• **Work instruction**
All that is needed is every line of the listing below that has "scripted".

• **Material provided**
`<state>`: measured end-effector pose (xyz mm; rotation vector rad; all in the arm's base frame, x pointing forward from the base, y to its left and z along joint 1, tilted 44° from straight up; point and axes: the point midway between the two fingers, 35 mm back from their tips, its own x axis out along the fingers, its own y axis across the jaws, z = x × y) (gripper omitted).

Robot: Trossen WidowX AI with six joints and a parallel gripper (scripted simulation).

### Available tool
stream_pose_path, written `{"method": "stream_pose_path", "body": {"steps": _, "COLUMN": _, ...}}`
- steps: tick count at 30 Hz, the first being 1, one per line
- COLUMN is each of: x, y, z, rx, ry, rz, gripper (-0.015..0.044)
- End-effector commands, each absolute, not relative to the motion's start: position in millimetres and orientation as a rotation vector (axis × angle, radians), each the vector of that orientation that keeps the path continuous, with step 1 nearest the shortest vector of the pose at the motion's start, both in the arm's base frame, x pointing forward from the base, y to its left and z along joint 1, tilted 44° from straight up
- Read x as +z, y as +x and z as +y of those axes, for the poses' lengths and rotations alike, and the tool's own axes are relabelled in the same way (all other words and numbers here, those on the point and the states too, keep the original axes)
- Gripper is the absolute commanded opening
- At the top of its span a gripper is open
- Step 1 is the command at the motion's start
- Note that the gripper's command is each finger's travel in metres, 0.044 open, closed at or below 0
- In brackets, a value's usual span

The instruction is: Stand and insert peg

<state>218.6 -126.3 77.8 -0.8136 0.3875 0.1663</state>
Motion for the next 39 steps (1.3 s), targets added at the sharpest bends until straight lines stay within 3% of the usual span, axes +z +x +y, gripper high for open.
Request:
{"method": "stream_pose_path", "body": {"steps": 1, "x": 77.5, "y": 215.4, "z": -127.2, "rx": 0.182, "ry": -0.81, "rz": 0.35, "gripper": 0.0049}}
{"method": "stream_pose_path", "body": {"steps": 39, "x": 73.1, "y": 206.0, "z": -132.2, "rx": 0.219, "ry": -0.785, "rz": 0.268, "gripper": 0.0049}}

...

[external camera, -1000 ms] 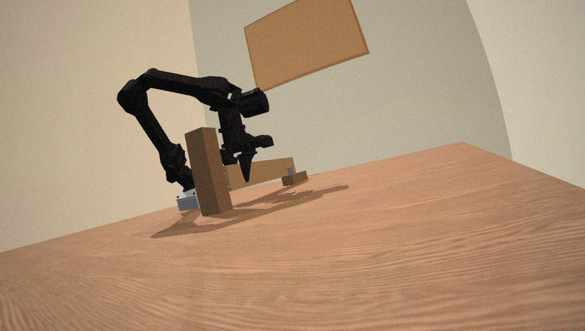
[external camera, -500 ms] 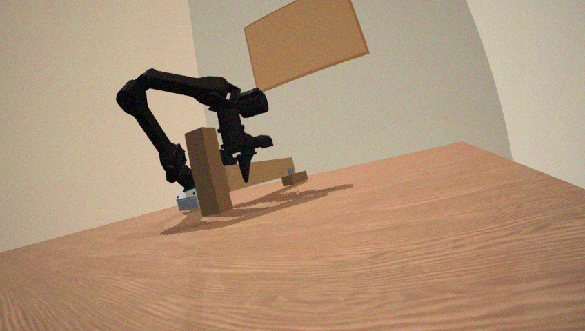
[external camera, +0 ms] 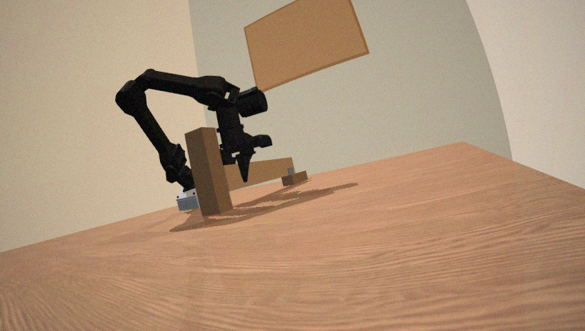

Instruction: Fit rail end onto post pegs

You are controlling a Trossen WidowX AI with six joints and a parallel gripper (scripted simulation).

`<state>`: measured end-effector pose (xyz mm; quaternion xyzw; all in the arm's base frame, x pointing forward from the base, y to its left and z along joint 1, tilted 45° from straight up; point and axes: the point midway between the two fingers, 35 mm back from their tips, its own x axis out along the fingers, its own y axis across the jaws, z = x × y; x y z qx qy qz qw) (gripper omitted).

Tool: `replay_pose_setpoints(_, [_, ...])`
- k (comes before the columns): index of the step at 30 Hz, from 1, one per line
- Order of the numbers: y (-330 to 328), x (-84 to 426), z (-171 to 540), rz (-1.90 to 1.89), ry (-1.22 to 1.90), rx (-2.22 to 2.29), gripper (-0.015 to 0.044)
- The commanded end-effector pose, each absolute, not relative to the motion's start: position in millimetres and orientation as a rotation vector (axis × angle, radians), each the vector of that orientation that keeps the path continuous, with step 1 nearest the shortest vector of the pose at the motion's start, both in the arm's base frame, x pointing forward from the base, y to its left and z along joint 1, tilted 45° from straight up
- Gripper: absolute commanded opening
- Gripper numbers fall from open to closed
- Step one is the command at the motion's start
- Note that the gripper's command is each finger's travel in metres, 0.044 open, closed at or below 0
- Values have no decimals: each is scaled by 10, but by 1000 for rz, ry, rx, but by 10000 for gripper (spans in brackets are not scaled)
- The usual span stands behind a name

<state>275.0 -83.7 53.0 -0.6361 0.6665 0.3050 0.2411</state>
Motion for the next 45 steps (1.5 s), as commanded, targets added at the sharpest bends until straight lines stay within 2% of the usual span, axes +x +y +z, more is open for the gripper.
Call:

• **The completed task**
Robot: Trossen WidowX AI with six joints and a parallel gripper (scripted simulation).
You are controlling a Trossen WidowX AI with six joints and a parallel gripper (scripted simulation).

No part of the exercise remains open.